# Hunt Timing



## mikecatt13 (Dec 13, 2014)

Planning a hunt this fall, only our second time to NoDak so looking for some assistance. We went the first week in November last year trying to focus on snows. It was unseasonably warm, most said it's usually risking freeze out that time of year.

We are looking at targeting ducks and darks this year as the snows kicked our butts lol planning to start in the southern 1/3 of the state kind of jamestown area and move north if needed.

So here's my question, and I know it changes year to year and depends on weather but what's the better chance for the best duck and dark hunting and migration the week of October 14th or 21st? The 14th works best for scheduling but if it's too early we can make the 21st work. Any input appreciated thanks


----------



## striped1 (Aug 17, 2005)

The weather in Canada is the major influence. Either of those time can be fine but it can also be sunny and 75 with south winds which will not be pushing new birds into the area. The major push of birds is usually later but they can blow through pretty quick if conditions change, ie., freeze up and covered in snow. Halloween is a pretty good hedge but you run into more posted signs due to the start of deer season.


----------



## KEN W (Feb 22, 2002)

One thing to be aware of is that Oct. 19 to the 23 is both ND and Minn Teachers Convention. No school. Probably the most hunters in the state.


----------



## oldfireguy (Jun 23, 2005)

I'd expect better chance at migratories later in the month.
Good luck.


----------



## Duckslayer100 (Apr 7, 2004)

Halloween Weekend. Weather is always the wild card, but seems like the best time of year for me. Posted land up the wazoo and lots of trucks on gravel roads, so you need to do your due diligence to find feeds of the beaten path. But it's possible.


----------



## templey_41 (Jul 19, 2008)

Ive got a buddy that hunts Jamestown area. he goes out oct 25th nearly every year and every year he says he is too early by atleast a week, he also deer hunts the 3A season in Mn so this is a conflict of interest. they still shoot ducks but it's not peak typically for him.

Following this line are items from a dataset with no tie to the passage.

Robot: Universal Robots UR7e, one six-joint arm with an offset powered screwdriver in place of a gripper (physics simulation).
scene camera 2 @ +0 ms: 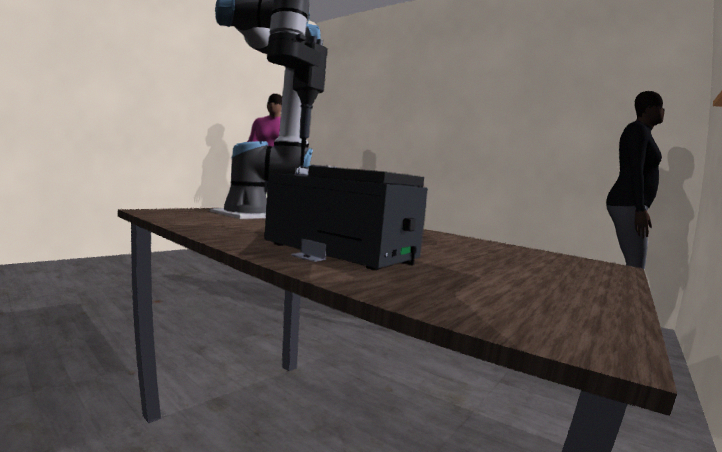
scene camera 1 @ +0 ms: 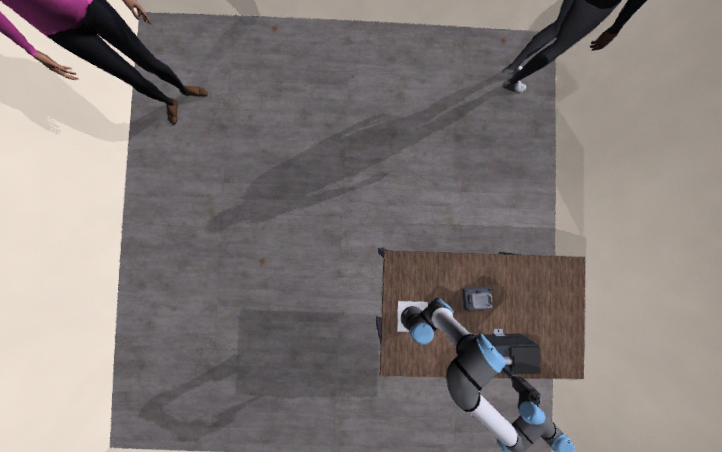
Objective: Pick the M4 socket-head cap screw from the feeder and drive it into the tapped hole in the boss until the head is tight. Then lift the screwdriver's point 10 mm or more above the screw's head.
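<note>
The black screw feeder (scene camera 1: pixel 527 347) (scene camera 2: pixel 330 213) stands on the table, with a small light metal part (scene camera 2: pixel 302 171) at the left end of its top in scene camera 2. My screwdriver (scene camera 1: pixel 509 372) (scene camera 2: pixel 303 159) points straight down in scene camera 2, its thin bit ending at or just above that metal part; a gap or contact cannot be told. In scene camera 1 the arm hides its point. No screw can be made out at the bit. A grey block with a raised rectangular rim (scene camera 1: pixel 477 299) lies beyond the feeder; its boss and tapped hole are too small to tell.
A small grey bracket (scene camera 1: pixel 498 332) (scene camera 2: pixel 314 249) stands beside the feeder on the wooden table (scene camera 1: pixel 554 298) (scene camera 2: pixel 554 298). The arm's base sits on a white plate (scene camera 1: pixel 402 323) (scene camera 2: pixel 239 214). Two people (scene camera 1: pixel 114 53) (scene camera 2: pixel 636 159) stand on the floor away from the table.
</note>
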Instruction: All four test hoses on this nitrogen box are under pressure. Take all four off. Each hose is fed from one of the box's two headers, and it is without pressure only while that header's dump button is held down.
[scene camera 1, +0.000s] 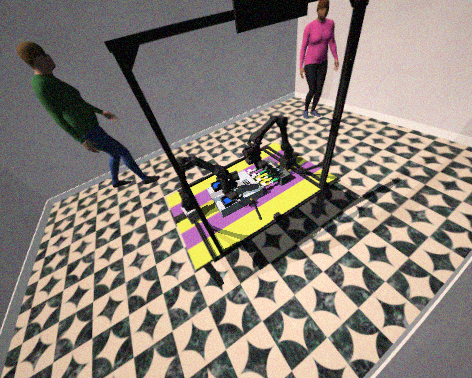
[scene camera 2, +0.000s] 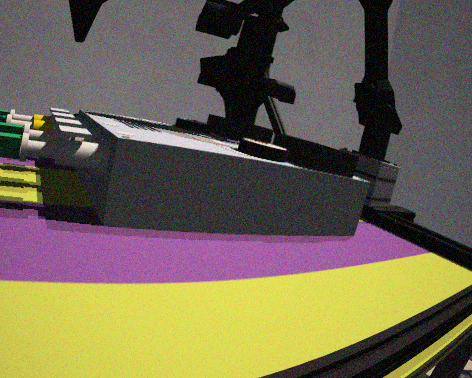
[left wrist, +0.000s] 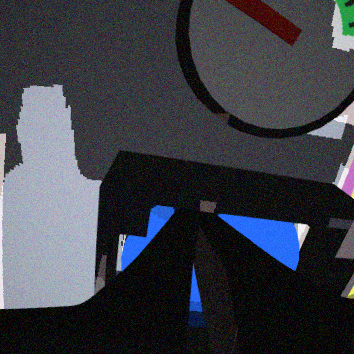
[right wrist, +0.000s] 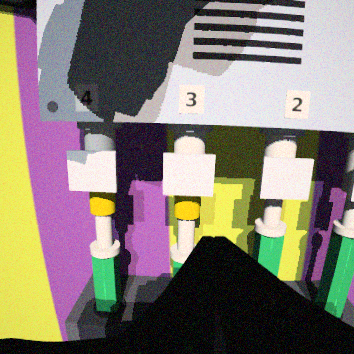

by the14th the local ducks and geese are beat up and are very skittish.

best of luck


----------



## Duckslayer100 (Apr 7, 2004)

templey_41 said:


> Ive got a buddy that hunts Jamestown area. he goes out oct 25th nearly every year and every year he says he is too early by atleast a week, he also deer hunts the 3A season in Mn so this is a conflict of interest. they still shoot ducks but it's not peak typically for him.
> 
> by the14th the local ducks and geese are beat up and are very skittish.
> 
> best of luck


The migration definitely is getting later. For three years in a row now, some of the best feeds I've seen have been on the Friday of deer opener as I've been driving to my hunting spot. Too bad posted land is impossible to get on at that time unless you know people. November is definitely the month when there are more birds that are less pressured.


----------



## KJH (Aug 23, 2006)

I hunt there every year. At first, we huntedaround October 15th, then a week later, and then a week later. Now I wouldn't go earlier than Halloween. We are planning on watching the weather and migration this year and headed out anytime after November 1st.


----------



## poutpro (Mar 8, 2006)

Ducks in fields? Halloween or after.

Non mallard ducks in potholes? Early Oct.


----------



## bassinmeyer (Feb 22, 2014)

Keep in mind if you are planning to hunt any public land the PLOTS and ND management lands are off limits for non-residents the first week of pheasant season.


----------



## mikecatt13 (Dec 13, 2014)

jimmymuller said:


> Firstly, If you're going to hunt heavily then you have two options: The first is to avoid the crowds by hunting weekdays, especially the middle of the week, as weekend warriors might use a Friday or Monday to make a three-day weekend. Also sit tightly in thick cover, particularly in the late morning or early afternoon, when hunters heading out of or into the woods are more likely to move deer. This is best way to hunt timely to get maximum results.


This was for waterfowl hunting lol but thanks


----------